- Task description -
In the data below, how many lines include the word "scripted"? Give only the number.

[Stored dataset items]
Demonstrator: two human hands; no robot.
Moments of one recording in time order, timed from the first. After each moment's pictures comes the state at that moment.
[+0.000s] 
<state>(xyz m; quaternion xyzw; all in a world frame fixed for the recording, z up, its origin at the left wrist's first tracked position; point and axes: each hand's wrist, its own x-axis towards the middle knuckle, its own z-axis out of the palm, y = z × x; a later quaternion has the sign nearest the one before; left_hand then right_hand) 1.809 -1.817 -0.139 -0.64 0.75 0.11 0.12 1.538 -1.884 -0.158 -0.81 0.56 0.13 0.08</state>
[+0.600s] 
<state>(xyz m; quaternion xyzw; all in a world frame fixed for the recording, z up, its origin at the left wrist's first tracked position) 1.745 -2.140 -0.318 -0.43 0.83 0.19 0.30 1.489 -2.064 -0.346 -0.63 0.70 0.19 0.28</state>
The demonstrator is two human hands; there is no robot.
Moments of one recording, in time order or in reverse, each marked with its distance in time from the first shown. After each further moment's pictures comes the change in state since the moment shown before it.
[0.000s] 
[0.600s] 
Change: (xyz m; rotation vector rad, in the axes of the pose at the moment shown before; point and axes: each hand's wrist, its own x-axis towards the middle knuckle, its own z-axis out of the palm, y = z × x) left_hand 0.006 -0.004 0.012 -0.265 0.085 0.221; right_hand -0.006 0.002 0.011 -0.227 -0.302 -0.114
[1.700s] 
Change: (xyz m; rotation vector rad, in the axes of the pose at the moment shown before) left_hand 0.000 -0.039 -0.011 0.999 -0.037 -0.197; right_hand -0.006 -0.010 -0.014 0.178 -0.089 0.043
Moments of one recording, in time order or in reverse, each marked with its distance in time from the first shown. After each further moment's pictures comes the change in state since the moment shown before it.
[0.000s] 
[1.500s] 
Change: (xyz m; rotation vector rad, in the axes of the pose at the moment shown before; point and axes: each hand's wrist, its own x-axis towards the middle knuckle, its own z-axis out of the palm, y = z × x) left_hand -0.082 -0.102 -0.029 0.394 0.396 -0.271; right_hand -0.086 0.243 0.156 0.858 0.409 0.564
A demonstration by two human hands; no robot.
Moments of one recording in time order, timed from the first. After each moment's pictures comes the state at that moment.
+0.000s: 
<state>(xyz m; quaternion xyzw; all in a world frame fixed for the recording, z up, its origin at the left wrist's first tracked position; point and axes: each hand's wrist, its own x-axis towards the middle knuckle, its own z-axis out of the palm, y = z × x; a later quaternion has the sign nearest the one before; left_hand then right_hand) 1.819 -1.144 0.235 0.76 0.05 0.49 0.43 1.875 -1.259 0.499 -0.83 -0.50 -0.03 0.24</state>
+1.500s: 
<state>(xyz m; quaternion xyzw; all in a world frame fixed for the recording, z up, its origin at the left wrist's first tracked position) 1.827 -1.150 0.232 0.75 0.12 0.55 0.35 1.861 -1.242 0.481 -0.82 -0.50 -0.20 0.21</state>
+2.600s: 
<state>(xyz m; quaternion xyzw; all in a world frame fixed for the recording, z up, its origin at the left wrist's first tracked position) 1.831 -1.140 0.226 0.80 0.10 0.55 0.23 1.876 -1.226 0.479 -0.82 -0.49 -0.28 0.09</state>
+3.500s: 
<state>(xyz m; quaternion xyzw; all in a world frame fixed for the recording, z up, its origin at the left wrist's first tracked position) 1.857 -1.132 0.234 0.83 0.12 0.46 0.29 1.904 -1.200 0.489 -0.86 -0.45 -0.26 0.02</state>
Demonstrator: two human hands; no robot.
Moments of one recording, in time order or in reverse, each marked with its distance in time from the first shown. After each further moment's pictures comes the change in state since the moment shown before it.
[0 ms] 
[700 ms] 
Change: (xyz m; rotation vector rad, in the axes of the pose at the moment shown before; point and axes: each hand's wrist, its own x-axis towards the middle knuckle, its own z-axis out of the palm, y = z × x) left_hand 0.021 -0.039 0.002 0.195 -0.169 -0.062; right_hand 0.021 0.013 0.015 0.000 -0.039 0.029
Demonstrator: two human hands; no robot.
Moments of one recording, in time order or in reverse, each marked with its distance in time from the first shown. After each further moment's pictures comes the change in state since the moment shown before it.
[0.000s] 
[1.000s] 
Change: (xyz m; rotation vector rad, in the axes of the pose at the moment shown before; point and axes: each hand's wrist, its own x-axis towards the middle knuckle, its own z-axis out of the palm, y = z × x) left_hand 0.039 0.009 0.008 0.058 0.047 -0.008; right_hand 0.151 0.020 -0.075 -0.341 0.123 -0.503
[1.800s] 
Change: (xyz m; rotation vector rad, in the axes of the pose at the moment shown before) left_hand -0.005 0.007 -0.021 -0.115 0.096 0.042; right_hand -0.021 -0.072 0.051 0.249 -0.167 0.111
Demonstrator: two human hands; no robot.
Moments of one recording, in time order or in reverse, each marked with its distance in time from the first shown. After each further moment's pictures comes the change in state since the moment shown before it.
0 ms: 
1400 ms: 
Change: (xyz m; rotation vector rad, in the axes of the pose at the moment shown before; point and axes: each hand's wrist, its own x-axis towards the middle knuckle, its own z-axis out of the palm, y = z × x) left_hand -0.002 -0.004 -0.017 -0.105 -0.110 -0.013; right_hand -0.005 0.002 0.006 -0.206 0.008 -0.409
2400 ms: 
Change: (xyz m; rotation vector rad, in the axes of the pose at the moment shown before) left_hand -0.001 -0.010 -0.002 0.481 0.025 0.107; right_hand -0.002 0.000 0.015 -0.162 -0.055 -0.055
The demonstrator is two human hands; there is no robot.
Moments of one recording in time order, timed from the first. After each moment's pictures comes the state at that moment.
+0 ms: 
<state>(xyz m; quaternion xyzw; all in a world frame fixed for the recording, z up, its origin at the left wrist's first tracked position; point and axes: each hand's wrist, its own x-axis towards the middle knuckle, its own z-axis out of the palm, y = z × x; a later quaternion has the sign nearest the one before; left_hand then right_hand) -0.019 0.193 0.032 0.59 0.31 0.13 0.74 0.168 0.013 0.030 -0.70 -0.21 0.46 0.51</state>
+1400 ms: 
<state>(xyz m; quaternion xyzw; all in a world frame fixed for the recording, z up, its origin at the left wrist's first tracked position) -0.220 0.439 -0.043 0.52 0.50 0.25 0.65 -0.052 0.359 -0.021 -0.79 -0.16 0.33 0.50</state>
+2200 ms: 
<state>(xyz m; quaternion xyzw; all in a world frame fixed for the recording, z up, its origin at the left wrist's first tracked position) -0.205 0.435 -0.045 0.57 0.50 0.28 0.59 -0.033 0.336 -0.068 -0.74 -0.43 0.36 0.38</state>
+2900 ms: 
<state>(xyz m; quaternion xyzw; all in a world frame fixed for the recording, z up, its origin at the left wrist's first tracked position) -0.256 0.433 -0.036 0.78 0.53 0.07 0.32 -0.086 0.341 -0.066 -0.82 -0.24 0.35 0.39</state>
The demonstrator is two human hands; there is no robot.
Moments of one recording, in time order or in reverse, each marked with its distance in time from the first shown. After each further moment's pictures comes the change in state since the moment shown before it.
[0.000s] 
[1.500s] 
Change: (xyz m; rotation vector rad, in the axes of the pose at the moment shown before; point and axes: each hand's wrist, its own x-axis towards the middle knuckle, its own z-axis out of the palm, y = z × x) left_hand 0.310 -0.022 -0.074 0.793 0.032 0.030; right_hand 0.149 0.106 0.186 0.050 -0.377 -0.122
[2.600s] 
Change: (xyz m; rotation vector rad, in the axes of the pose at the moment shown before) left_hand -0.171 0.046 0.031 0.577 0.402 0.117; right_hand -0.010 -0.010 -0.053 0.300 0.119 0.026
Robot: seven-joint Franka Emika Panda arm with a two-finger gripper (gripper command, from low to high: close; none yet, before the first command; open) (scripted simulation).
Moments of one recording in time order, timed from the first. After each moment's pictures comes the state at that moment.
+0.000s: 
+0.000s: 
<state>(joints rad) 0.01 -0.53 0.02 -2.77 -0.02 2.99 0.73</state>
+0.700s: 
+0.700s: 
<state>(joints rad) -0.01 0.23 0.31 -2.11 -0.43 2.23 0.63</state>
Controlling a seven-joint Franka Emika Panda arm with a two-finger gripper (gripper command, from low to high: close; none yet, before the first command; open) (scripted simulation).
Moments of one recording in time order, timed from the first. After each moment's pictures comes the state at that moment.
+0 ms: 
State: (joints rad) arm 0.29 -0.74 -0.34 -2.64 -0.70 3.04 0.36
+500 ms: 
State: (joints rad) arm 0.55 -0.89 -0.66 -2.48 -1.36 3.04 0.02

- Problem solution -
2